Foodprints for the Future
Our Food’s Impact
Our food system is rapidly deteriorating the planet, and in its current form, we will not be able to feed the over 9 billion people inhabiting Earth by 2050. Our growing population is pushing food security to the edge, and what we’re eating is pushing the planet to the breaking point on climate change and deforestation.
The good news: our food can be part of the solution to climate change! To make this a reality, we must first understand how food is currently impacting our planet:
ANIMAL AGRICULTURE
Scientists estimate that all agriculture is responsible for approximately a quarter of all global anthropogenic greenhouse gas emissions. Animal agriculture is estimated to account for up to 80% of this number.
In the United States alone, there are over 10 billion animals slaughtered for food annually. The average American consumes over 200 pounds of meat every year. The US Department of Agriculture estimated that every American would eat a record high of 222 pounds of meat in 2018. That is over 2 quarter pound burgers every day!
Producing this much meat is resource intensive:
- It requires a huge amount of water. An estimated 1,800 gallons of water go into a single pound of beef. With that much water you could take 105 eight-minute showers a day!

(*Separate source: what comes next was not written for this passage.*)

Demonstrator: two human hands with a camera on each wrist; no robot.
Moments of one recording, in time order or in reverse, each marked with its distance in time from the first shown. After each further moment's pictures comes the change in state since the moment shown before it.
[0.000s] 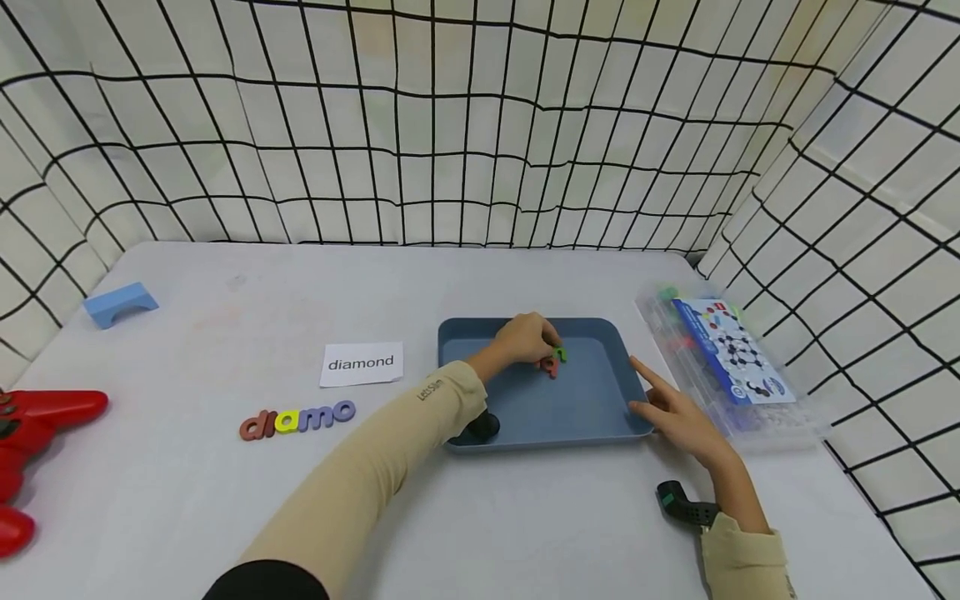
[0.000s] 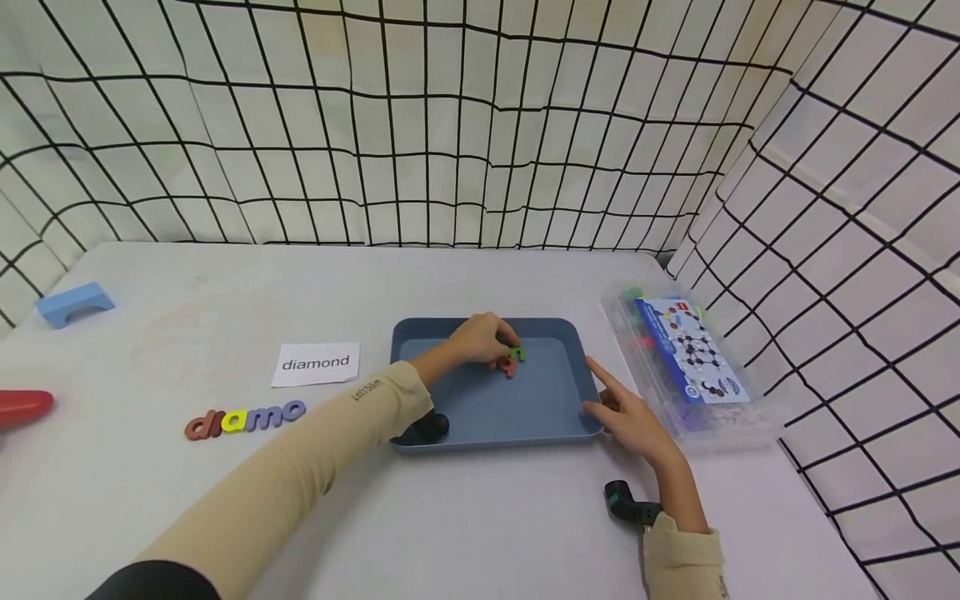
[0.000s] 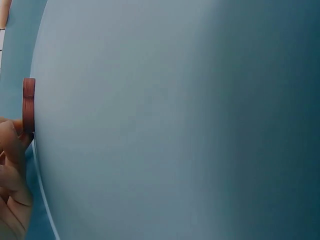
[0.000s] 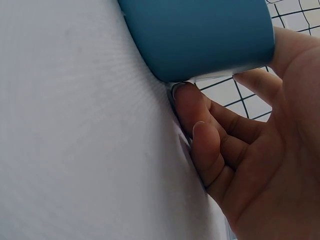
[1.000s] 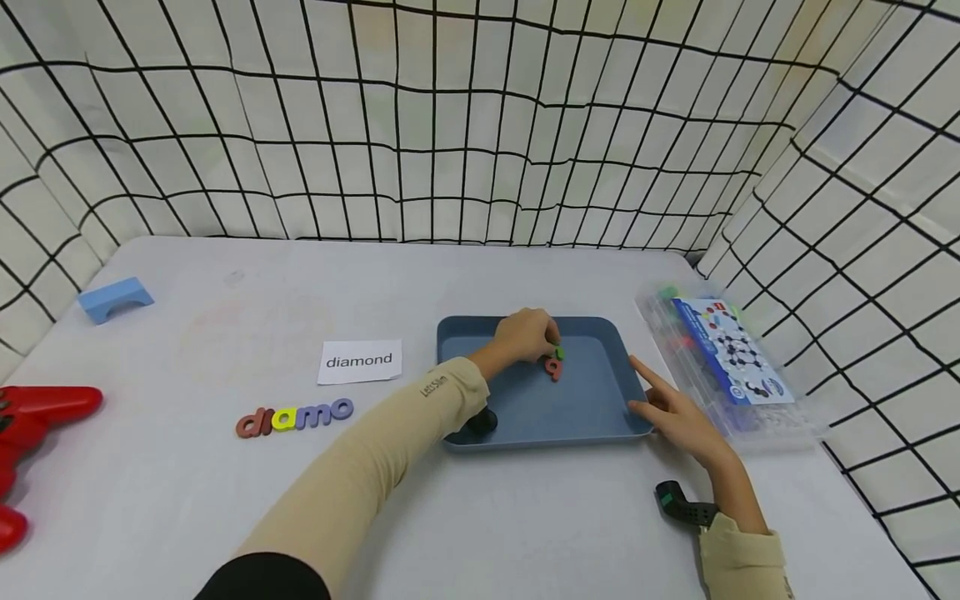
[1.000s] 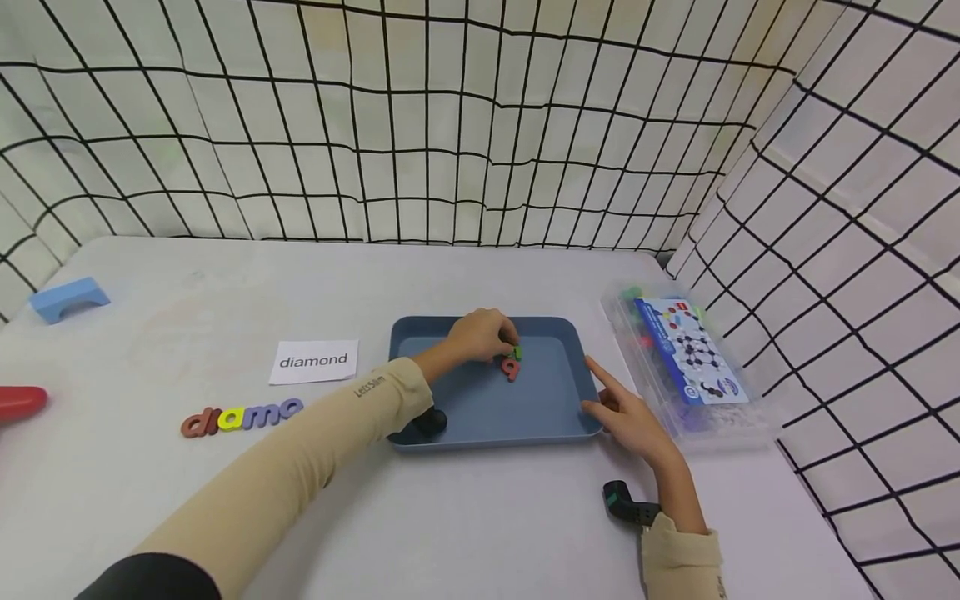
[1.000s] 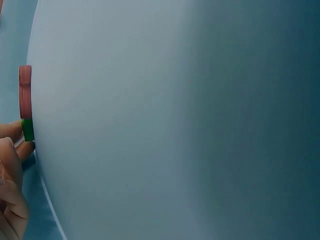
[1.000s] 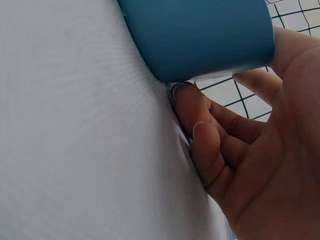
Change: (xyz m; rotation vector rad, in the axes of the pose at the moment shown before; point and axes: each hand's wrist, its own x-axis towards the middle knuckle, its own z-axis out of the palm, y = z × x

- Animal agriculture takes up land and is a leading cause of deforestation. In 2018, 30 million acres of tropical rainforest were lost. That is 82,191 acres a day– the equivalent of 43 football fields a minute!
- According to a study in the journal Science, livestock provide just 18 percent of calories worldwide, but take up 83 percent of farmland.
- Farm animals also produce unthinkable amounts of manure. US Livestock produce approximately 2 billion tons of manure each year. A large portion of this waste is kept in open lagoons, along with bedding, antibiotic residues and chemicals. This toxic mixture is then sprayed on farm lands across the country as fertilizer.
- Methane, a greenhouse gas, has over 25 times the impact on our planet as carbon dioxide over a 100-year period. According to the US Environmental Protection Agency, the largest contributor of methane in the US is livestock and their waste.
FOOD WASTE
“Globally, if food waste could be represented as its own country, it would be the third largest greenhouse gas emitter, behind China and the US” – United Nations Environment
While we are using up resources for animal agriculture, we are also wasting a significant portion of the food produced in the US. According to the US Department of Agriculture, food waste is estimated at between 30-40 percent of the food supply. That’s approximately 133 billion pounds of food, a total monetary loss estimated at $161.6 billion, and an estimated 141 trillion calories per year, or 1,249 calories per capita per day, in the food supply (based on 2010 numbers).
Globally, food is lost or wasted at about the same rate– according to the UN Food and Agriculture Organization, one-third of edible food produced for human consumption is lost or wasted each year.
Food loss = food that spills, spoils or is lost before it reaches the consumer. This is typically due to problems in storage, packaging and processing.
Food waste = quality food that is not consumed. This most often takes place once food has reached retail or the consumer.
The FAO estimates that food loss and waste account for 8.2 percent of the total human-made greenhouse gas emissions. When we toss still-edible food into the trash, it ends up in landfills, where it generates methane, and according to the US Environmental Protection Agency, 34 percent of all methane emissions in the US come from landfills.